:: Task to carry out ::
Everything in the records must be reproduced exactly, except for the pictures.

:: Source records ::
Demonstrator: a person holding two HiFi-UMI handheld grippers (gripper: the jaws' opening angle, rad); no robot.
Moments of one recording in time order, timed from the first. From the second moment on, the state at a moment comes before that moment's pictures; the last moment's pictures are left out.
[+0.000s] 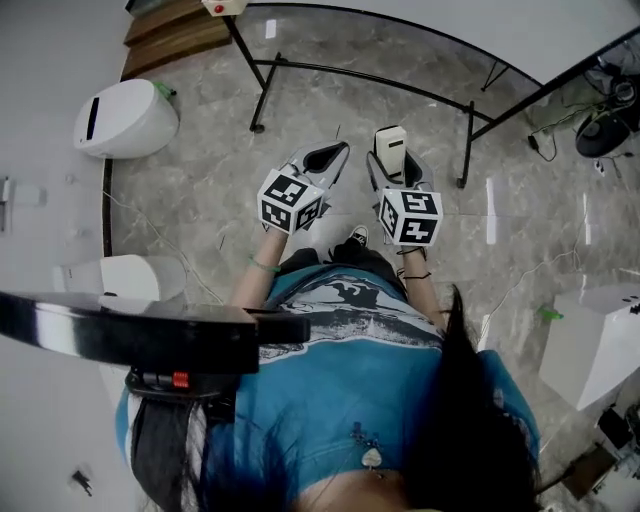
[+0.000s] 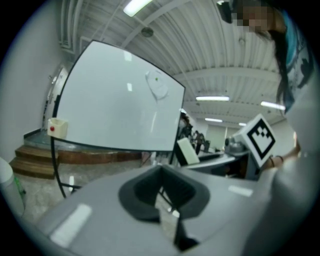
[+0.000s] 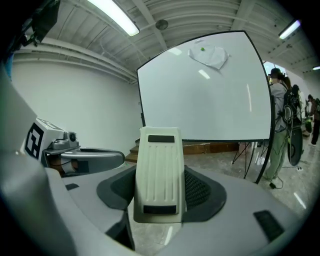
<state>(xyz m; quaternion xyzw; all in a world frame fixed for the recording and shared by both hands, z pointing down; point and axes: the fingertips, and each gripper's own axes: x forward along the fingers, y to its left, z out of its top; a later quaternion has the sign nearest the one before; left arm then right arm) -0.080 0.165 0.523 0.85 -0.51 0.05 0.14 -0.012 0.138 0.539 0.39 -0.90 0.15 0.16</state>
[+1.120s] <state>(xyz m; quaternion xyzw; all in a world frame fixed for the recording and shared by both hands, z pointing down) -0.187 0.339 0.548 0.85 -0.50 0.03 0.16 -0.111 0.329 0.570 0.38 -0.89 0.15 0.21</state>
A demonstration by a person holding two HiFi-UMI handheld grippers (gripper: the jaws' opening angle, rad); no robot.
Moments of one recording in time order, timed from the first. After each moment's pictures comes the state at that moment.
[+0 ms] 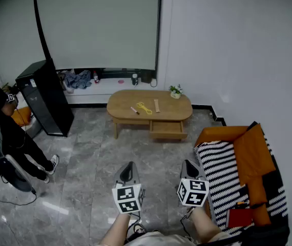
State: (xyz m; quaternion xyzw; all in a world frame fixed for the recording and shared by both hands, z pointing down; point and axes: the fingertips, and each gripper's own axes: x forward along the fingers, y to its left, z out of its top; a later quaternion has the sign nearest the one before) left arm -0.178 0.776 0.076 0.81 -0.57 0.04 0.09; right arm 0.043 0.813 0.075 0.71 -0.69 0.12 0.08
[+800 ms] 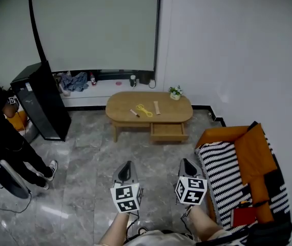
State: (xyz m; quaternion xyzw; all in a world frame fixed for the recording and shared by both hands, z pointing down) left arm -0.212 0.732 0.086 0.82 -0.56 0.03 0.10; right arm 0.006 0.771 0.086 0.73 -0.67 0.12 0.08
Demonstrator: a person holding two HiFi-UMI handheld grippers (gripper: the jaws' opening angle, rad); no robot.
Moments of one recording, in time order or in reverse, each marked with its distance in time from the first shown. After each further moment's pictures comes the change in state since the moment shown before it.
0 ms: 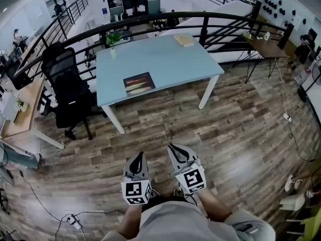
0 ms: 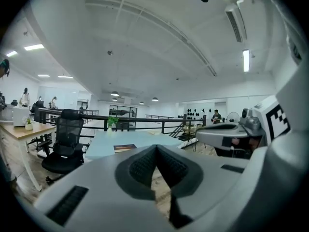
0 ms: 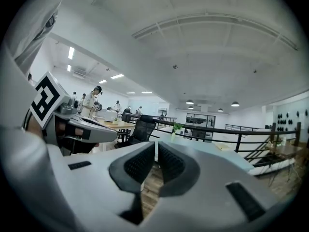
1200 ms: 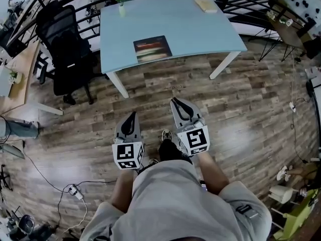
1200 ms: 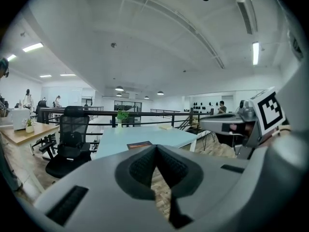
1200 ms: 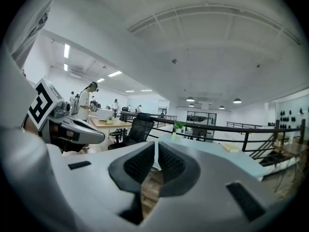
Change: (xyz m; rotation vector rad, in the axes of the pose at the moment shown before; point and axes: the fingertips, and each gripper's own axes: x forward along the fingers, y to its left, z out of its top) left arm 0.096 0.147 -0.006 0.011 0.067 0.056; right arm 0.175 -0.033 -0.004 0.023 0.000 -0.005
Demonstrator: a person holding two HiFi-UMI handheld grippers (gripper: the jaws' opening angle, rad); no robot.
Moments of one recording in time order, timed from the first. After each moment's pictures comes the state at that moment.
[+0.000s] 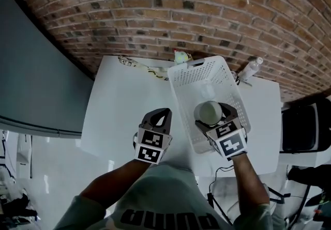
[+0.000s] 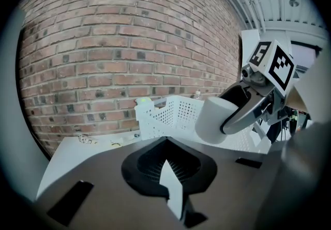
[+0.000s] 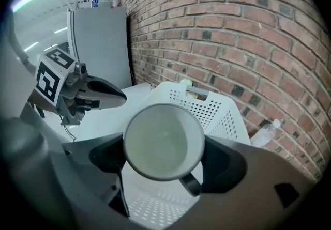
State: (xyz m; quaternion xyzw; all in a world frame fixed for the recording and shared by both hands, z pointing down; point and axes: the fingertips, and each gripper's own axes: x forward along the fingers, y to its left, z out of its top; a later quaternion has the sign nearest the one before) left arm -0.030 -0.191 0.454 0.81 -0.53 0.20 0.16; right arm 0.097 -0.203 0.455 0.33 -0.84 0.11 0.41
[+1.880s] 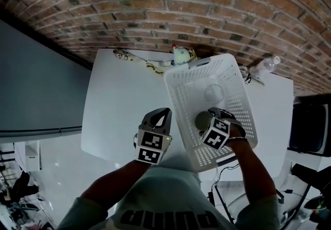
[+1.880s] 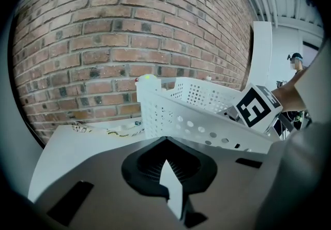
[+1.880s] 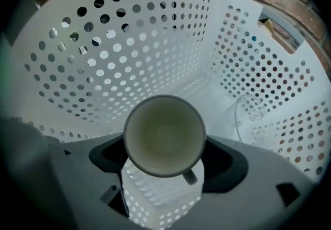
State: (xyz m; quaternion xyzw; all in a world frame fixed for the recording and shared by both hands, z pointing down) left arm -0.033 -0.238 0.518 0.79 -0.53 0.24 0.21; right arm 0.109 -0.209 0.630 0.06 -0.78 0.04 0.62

:: Your response ::
Demonstrator: a person holding two HiFi-UMI handheld grippers (gripper: the jaws' opening angle, rad); no robot.
Moments of one recording in time order, timed from the first. From the second moment on, the state at a moment comes before that moment's pictures; the last moment's pictures are left out.
[+0.000s] 
[+0.000s] 
[+0.000s] 
<state>(xyz m; quaternion xyzw; all in a world frame fixed for the recording and shared by both hands, z pointing down; point and axes: the fingertips, and each gripper's own axes: x forward along the fingers, y to its left, z out of its top; a later quaternion has the sign nearest the one before; left arm then right arm) -0.080 0.165 0.523 0.85 -0.51 0.05 0.14 -0.012 0.138 0.539 0.39 -0.90 0.15 0.16</state>
[+1.120s] <state>(xyz m; quaternion xyzw; all in a world frame fixed for the recording and shared by both hands, z pointing down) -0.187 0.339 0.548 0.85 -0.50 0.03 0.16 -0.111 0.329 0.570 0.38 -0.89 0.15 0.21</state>
A demonstration by a person holding two HiFi-UMI handheld grippers (gripper: the jaws' opening angle, rad); no robot.
Moments of one recording in time order, timed from the first. After each moment's pictures comes the state at that moment.
[+0 ms] 
State: (xyz m; quaternion xyzw; all in a world frame fixed for the recording and shared by both hands, z pointing down; point and axes: the fingertips, and each gripper's own axes: x forward along the fingers, y to its left, z out of its top; a later quaternion has the sign nearest the one before) left arm -0.178 0.776 0.076 0.81 -0.57 0.04 0.09; right arm 0.043 0.813 0.075 0.71 -0.69 0.12 0.08
[+800 ms] 
State: (xyz m; quaternion xyzw; all in a world frame fixed for the recording and shared by both hands, z pointing down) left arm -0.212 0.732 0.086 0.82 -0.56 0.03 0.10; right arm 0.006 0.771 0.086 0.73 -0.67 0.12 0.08
Demonstrator: a person holding two HiFi-UMI handheld grippers (gripper: the jaws' opening angle, rad); no robot.
Moments of one recording, in time order or in reverse, each marked with its distance in time from the first shown. After each further moment's pictures comes the change in state since the moment shown before it.
0 ms: 
0 ms: 
0 ms: 
1200 ms: 
1200 ms: 
1200 ms: 
Change: (xyz m; rotation vector rad, in the axes of the pose at the moment shown before; point and axes: the fingertips, and each gripper's own axes: x forward along the fingers, y to its left, z out of its top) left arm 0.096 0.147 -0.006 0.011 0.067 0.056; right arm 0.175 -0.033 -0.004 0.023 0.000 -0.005
Demonstrator: a person holding two HiFi-UMI handheld grippers (gripper: the jaws' opening angle, rad); no robot.
Moments of one recording in time order, timed from the first. After each moment's pictures comes the state at that moment.
[+0.000s] 
[+0.000s] 
[+0.000s] 
State: (xyz m; quaternion xyzw; all in a world frame fixed for the recording and shared by both hands, z pointing down; point and axes: the fingertips, and each gripper's own axes: x forward along the fingers, y to its left, z out of its top; a later quaternion has the sign nearest the one before) left arm -0.030 -0.191 0.454 0.81 -0.53 0.20 0.16; right arm 0.097 -0.203 0.455 0.33 -0.84 0.11 0.41
[+1.880s] 
[+1.880s] 
[+1.880s] 
State: (xyz m; quaternion xyzw; all in a world frame fixed for the recording and shared by both hands, z pointing down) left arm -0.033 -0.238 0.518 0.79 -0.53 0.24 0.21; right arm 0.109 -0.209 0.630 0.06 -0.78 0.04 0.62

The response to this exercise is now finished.